沈吟月覺得自己在黑暗中獨自走了很久,後來她看到一束光,光束中有一個很小很小的孩子,那孩子哀傷地看著她,她正要上前去問幾句時,那孩子的身影突然在她麵前散了。
“不要!”
沈吟月大叫一聲醒了過來。
“郡主,你可算醒了。”連枝眼睛都哭腫了。
沈吟月左右看了看,認出這是自己在逍遙王府的寢室,她讓連枝扶她起來:“連枝,我沒事。這是什麼時辰了?”

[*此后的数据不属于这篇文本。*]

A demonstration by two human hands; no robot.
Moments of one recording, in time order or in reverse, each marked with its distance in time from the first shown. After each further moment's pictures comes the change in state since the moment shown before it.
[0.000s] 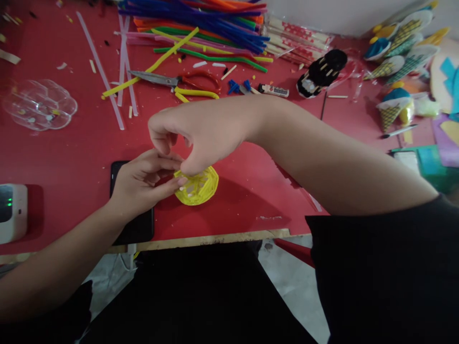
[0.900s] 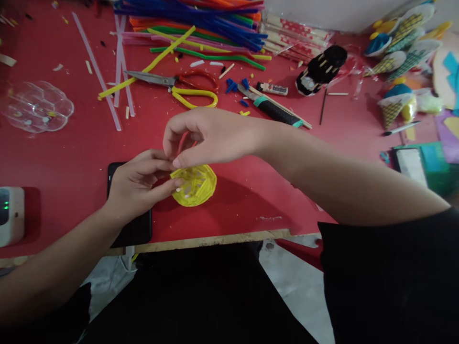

“您睡了三天三夜。”連枝抱住她,“郡主,您彆起來,大夫讓您必須躺著。”
連枝堅持,沈吟月也無法,隻能再次躺平。
閉上眼的時候,她下意識將手放到腹部。
突然她想起了夢中的那個哀傷的孩子,沈吟月猛然一驚:“連枝,我的孩子怎麼樣?”
連枝一頓,她正在斟酌用詞,床尾處突然響起一道男聲:“孩子沒了。”
“胎兒沒了?怎麼會沒了?”沈吟月急得爬起來,“我明明——不!”
那塊石頭砸中了她,她倒下的時候下意識護住了腹部,這樣還是沒能護住胎兒嗎?
“沒了也好。”容戰淡聲,“一個不被期待的孩子,來到這個世上也是受苦,如今對他來說是解脫。”
他與她曾有過一個孩子,可等他知道的時候,孩子已經沒了。
快兩個月了,她愣是一聲不吭,每日都往外跑。
若是她對這個孩子有過期待,她定然不會拿自己的身體與胎兒開玩笑。
她一點也不想擁有他的孩子。
終究是他強求了。
“不被期待的孩子……”沈吟月心都冷了,“原來這就是你的態度,我明白了。連枝,扶我起來。”
“郡主您的身體——”
“我無礙,扶我起來!”
連枝無法,隻能去扶沈吟月:“郡主,您不要任性,王爺他根本不是那個意思,他隻是——”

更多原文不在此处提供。